GameStop Faces Serious Threat From Digital Downloads
GameStop (NYSE: GME) might be in for a rough ride as signs continue to allude to the fact that the company will not play as big of a part in the future of gaming as previously thought.
When GameStop reported its fourth quarter 2013 results on March 27, the company fell short of the consensus estimate on both the bottom and top line despite the recent launches of next generation consoles.
At the same time, the company announced that it will open 300 to 400 retail locations with a focus of non-gaming related items. GameStop also announced it will lower its video game store count by around two percent in 2014.
Investors have good reason to show concern over GameStop's result given the fact that video game publishers like Activision Blizzard (NASDAQ: ATVI) and Electronic Arts (NYSE: EA) to this day are still reporting stellar quarter results.
GameStop operates nearly 7,000 retail stores worldwide with a strong presence spread across key markets in North America and Europe and at first glance may appear to be poised to benefit from a growing industry.
So why are shares of GameStop down over three percent year over year and lower by around 35 percent from six-months ago?
Evan Wilson of Pacific Crest may have the answer.
In a note to clients on Monday, Wilson explains that GameStop is simply a specialty retailer with a declining end market. GameStop's largest exposure is physical videogame sales, which up until recently was the company's fastest-growing segment.
Not anymore, according to Wilson.
“The growth of software sales by the public publishers has tracked relatively in line with GameStop's new software growth since at least 2011,” Wilson wrote. “In CQ4, we saw a big divergence for the first time in recent history between the reported sales of the major publishers and GameStop's results.”
Wilson explains that both Electronic Arts and Activision Blizzard saw noticeable upside in their digital business to the point where downloads on next-generation consoles are now two to three times greater than previous console generations.

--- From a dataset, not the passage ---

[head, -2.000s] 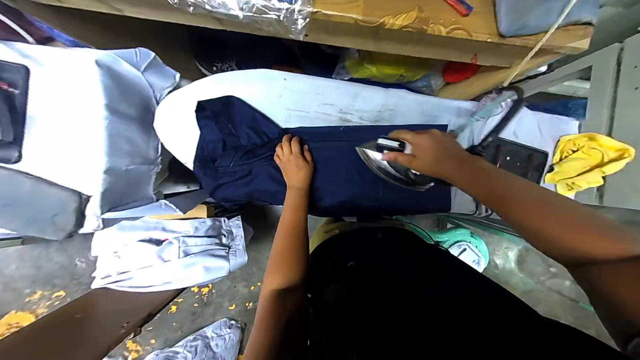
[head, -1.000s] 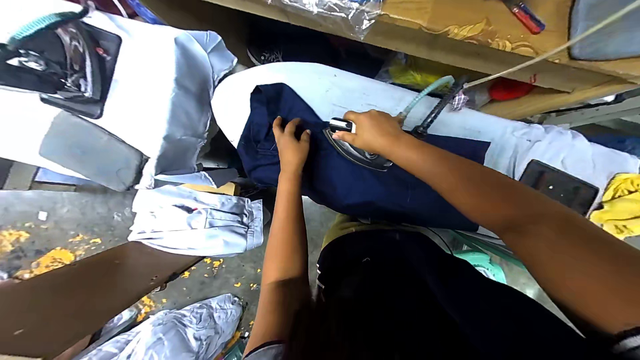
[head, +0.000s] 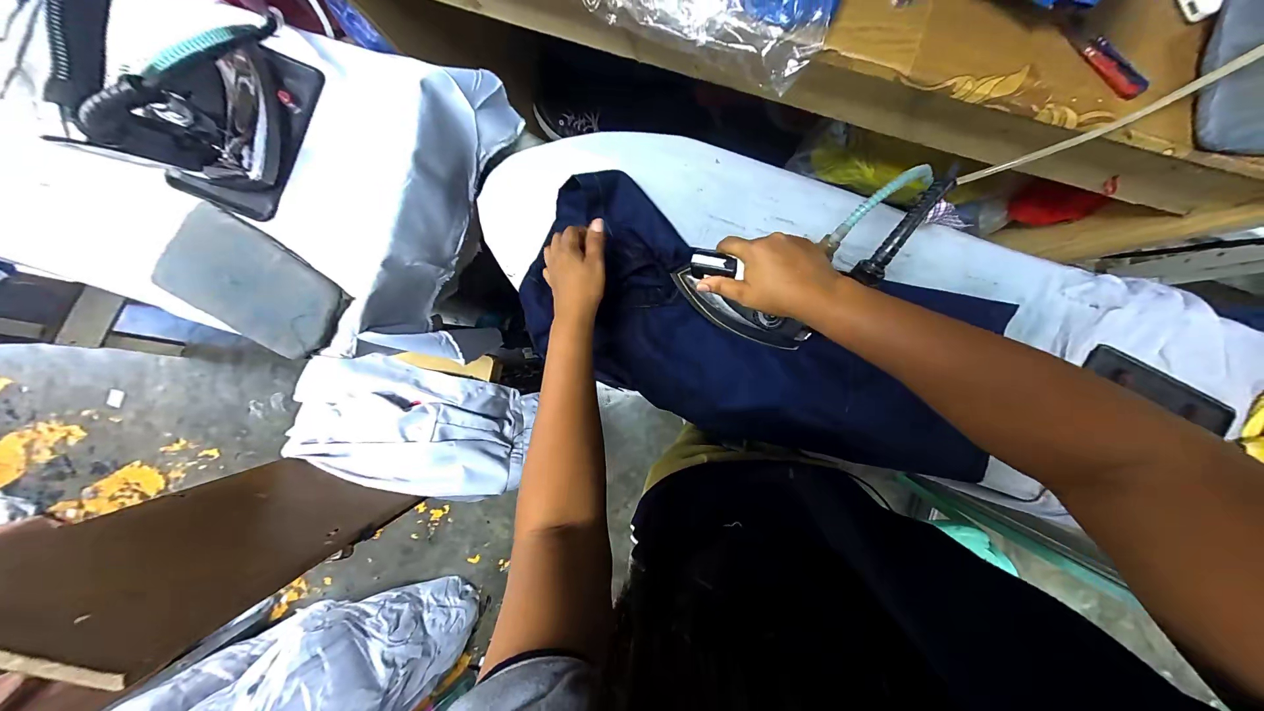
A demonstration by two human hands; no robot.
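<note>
A navy blue garment (head: 760,385) lies along a white-covered ironing board (head: 642,163). My right hand (head: 780,276) is closed around the handle of a steam iron (head: 736,311), whose soleplate rests on the cloth near the middle of the garment. A pale green hose and a black cord run from the iron's rear. My left hand (head: 576,267) is at the garment's left end, its fingers curled at the bunched fabric; whether they pinch it is hard to tell.
Another iron (head: 247,128) stands on a black rest on the white surface at left, beside a grey pad (head: 247,281). A wooden shelf (head: 938,109) borders the board's far side. A black rest (head: 1157,388) lies on its right end. White cloth (head: 410,425) hangs below left; a brown plank (head: 197,543) is nearer.
The iron in my right hand has moved left along the garment from its right part. My left hand has moved from the garment's middle to its left end. The view has shifted left.
</note>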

“Depending on the games, depending on the platform, you can put that anywhere between 12% and 15%,” said Peter Moore, Chief Operating Officer of Electronic Arts during the company's fourth quarter conference call in early May. “So it's not yet material, but it's becoming an important part of our business going forward here. So that as I say is about two to three times the rate that we saw on Xbox 360 and the PlayStation 3 and we expect that trend to continue and of course its good for the consumer, as well as being good for us from a margin perspective.”
Electronic Arts reported a fourth quarter 2014 non-GAAP digital net revenue of $550 million, exceeding the company's guidance by $93 million. Looking forward to fiscal 2015, management is projecting digital products and services will account for more than 50 percent of the company's business.

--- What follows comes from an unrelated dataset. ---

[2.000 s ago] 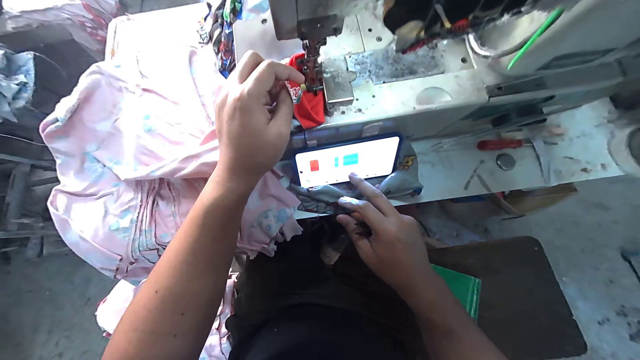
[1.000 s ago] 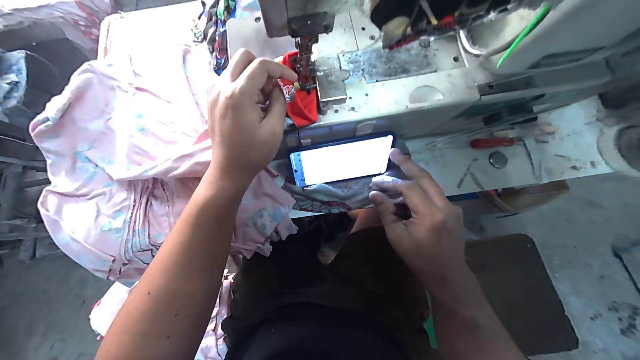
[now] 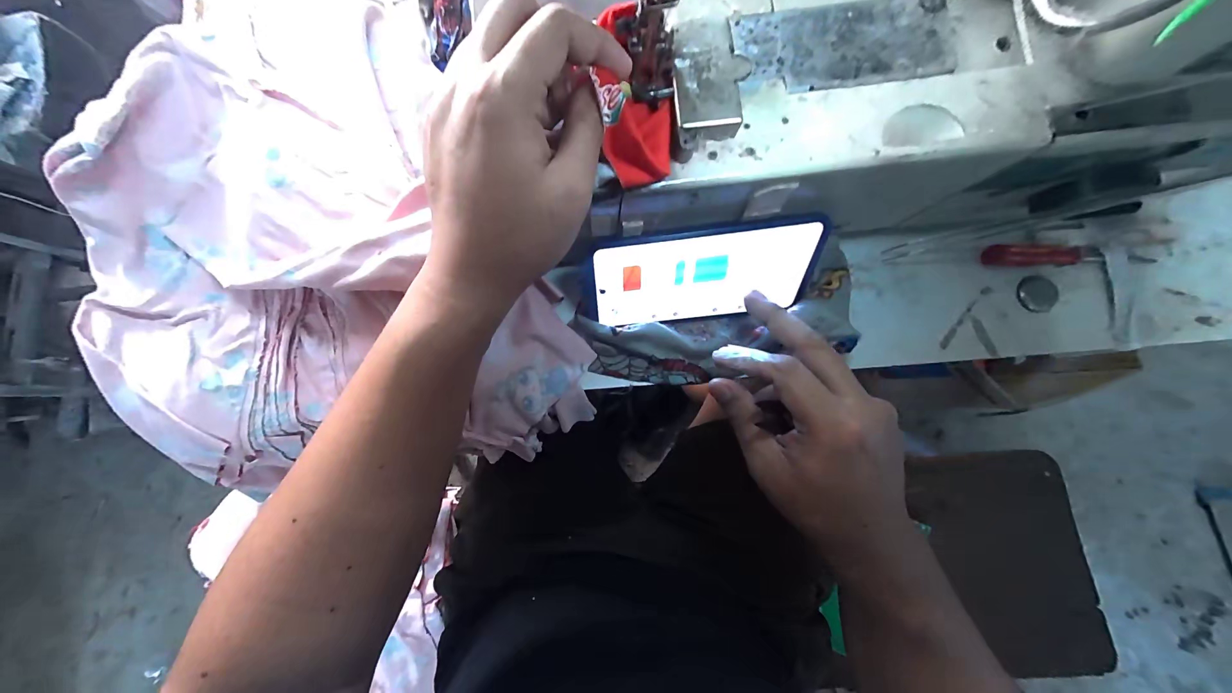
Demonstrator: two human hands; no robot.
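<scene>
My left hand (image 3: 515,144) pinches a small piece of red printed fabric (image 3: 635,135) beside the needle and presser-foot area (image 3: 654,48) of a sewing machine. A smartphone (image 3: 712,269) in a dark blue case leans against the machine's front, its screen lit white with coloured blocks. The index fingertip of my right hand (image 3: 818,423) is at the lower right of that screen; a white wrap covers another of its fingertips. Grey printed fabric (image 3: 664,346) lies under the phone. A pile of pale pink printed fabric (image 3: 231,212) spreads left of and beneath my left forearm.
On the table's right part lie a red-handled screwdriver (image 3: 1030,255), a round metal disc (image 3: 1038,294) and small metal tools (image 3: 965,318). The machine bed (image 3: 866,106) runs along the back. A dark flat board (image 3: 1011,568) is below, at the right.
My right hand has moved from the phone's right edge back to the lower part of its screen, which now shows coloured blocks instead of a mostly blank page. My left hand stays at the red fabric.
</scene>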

This new trend is creating what Wilson labels as a “profitless prosperity” where sales of lower margin next-generation hardware at GameStop are driving more digital downloads, cutting in to the company's software opportunity sales.
The era of this “profitless prosperity” is only beginning with April's NPD data (due out on May 15) merely confirming the digital divide.
“So far in GameStop's April-ending quarter, February and March are down 20 percent in aggregate,” Wilson wrote. The analyst added that April's industry-wide sales needs to grow 90 percent to get close to his four percent new software forecast growth for the company.
With no major releases in the month, growth looks unlikely and the company could be setting itself up for another disappointing quarter.
Wilson explains that GameStop's growth will be challenging with the recent move to expand into new retail categories being “a clear indication that its previous optimism about being a big part of the future of digital games has faded.”
GameStop would need to grow its earnings per share by $1.50 (to $4.50 from $3) in the next two years to keep up with consensus estimates.
The last time GameStop achieved a $1.50 boost to earnings per share it took six years to accomplish. As such, Wilson believes “there is risk [GameStop] will continue to disappoint.”
Pacific Crest rates shares Underperform with no set price target. However, under a bear case scenario shares can trade as low as $20. Under a bull case scenario, shares can trade as high as $45.